REQUIREMENT -
Pictures in the entries below are to be left out; otherwise, reproduce exactly the lines from the first through the line containing "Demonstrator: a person".

Top of EXTRACTED MATERIAL

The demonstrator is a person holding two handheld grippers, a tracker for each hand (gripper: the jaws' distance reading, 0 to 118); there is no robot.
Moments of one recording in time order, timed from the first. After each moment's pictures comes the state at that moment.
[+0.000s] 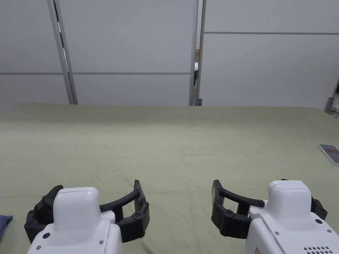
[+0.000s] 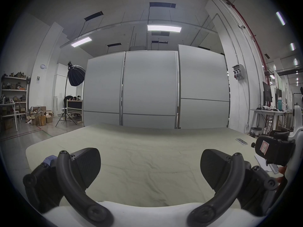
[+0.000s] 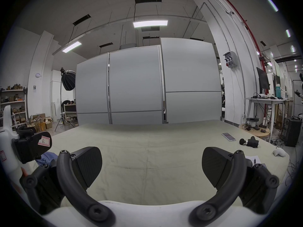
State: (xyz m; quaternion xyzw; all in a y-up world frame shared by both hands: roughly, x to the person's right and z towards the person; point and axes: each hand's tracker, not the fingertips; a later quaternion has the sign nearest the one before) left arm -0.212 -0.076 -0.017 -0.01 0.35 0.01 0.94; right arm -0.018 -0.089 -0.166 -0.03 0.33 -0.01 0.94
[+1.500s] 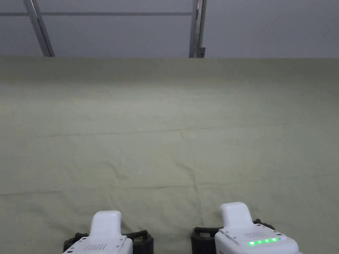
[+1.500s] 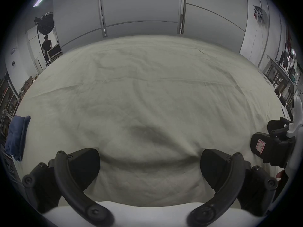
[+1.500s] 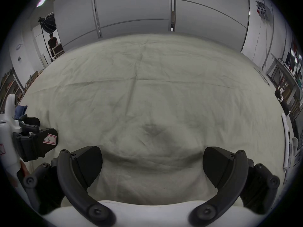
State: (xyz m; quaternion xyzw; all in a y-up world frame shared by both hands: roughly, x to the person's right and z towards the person) left arm -0.344 -0.240 -0.195 -0.41 0.29 0.13 0.86; right arm -0.158 -0.271 -0.335 -0.40 0.31 0.16 0.85
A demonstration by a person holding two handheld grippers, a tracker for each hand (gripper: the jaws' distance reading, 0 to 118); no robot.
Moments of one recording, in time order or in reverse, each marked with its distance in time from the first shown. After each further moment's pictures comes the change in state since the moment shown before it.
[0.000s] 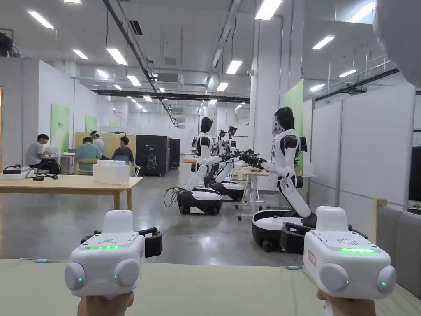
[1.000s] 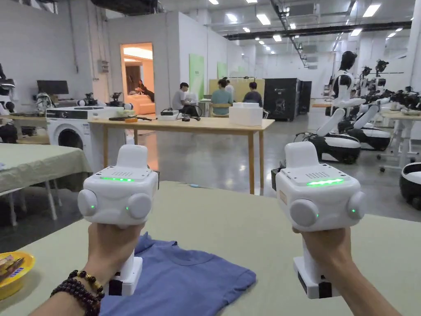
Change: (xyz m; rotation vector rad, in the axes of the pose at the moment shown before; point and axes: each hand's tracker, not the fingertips) left arm -0.241 0.007 0.131 -0.010 0.396 -0.115; right arm -0.308 -0.011 0.037 -0.002 0.551 0.119
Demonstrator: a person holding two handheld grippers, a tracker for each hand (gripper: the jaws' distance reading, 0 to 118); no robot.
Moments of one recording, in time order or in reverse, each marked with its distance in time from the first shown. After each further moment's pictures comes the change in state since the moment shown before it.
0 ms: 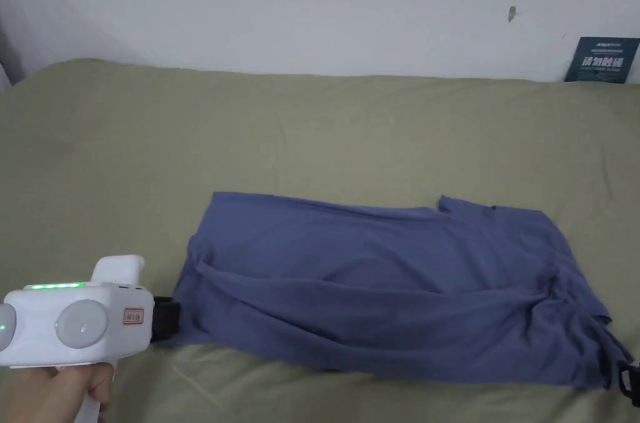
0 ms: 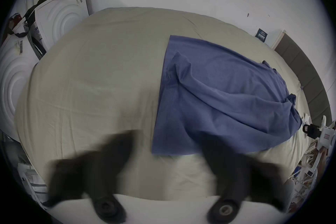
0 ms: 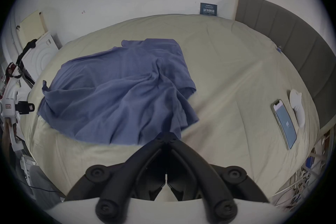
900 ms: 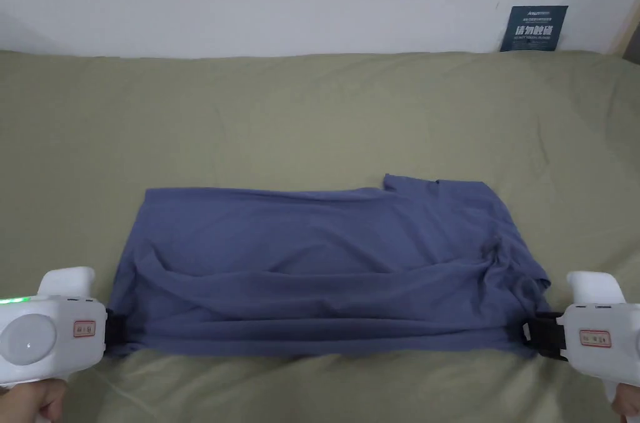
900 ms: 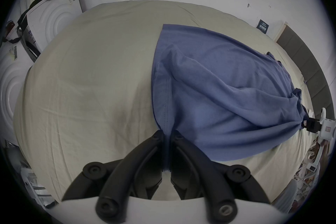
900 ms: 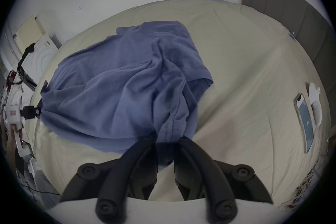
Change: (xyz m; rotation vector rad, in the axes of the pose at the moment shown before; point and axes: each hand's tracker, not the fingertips) left arm 0.013 0.007 -0.028 -0.049 -0.005 -0.039; right arm -0.003 0.022 -0.053 -0.083 0.068 -0.006
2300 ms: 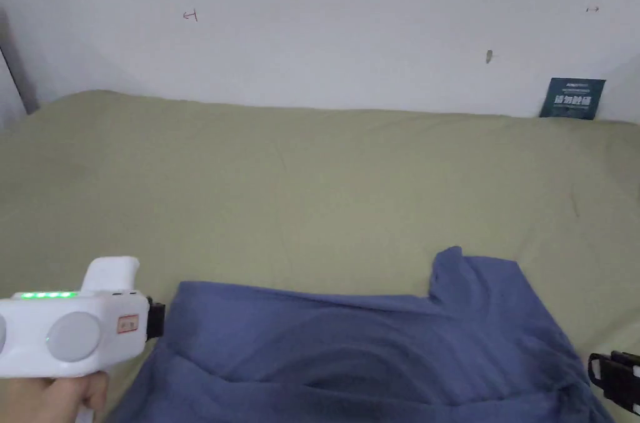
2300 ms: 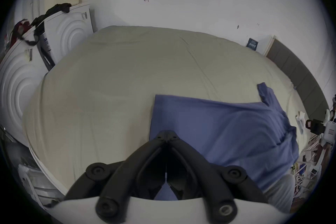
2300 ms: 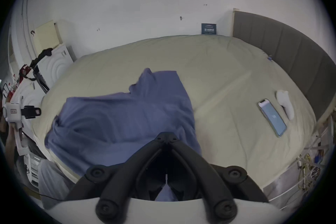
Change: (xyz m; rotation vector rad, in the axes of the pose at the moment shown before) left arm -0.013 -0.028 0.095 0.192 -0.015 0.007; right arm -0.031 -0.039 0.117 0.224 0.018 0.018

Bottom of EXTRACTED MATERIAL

ANSWER BELOW -
The demonstrator is a person holding two handheld grippers, a tracker for each hand (gripper: the jaws' distance reading, 0 to 118); there is no robot.
Moments of one recording in time order, timed from the first. After each moment's pictures comes the state at that moment.
[+0.000s] 
[+0.000s] 
[+0.000s] 
State: (xyz m; quaternion xyzw; all in a y-up world frame shared by both hands: roughly, x to the person's right and z towards the person; point and axes: each hand's tracker, not the fingertips; a later quaternion has the sign nearest the one before) left arm -0.212 -0.076 -0.017 -0.01 0.35 0.01 0.94; right arm -0.018 -0.089 -0.166 -0.03 0.33 -0.01 0.94
[+1.500s] 
[+1.500s] 
[+1.500s] 
State: (xyz m; quaternion xyzw; all in a y-up world frame shared by both hands: roughly, x to the person's right and z towards the person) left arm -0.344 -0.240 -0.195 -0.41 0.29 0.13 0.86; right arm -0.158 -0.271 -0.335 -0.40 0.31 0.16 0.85
A demonstration by a person holding two handheld grippers, a tracker for each hand (gripper: the jaws' distance reading, 0 to 118); no robot.
Moments of one recording, in time order or in reverse, each marked with its distance in time from the first shown. After each further moment's pictures comes the change in state since the moment shown before it.
[0.000s] 
[1.000s] 
Change: (xyz m; rotation vector rad, in the axes of the pose at the moment shown before; point and axes: each hand's tracker, not the fingertips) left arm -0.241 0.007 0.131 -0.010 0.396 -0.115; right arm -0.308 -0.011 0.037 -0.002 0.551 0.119
Demonstrator: a person holding two handheld grippers, a tracker for each hand (gripper: the jaws' distance reading, 0 to 118); no robot.

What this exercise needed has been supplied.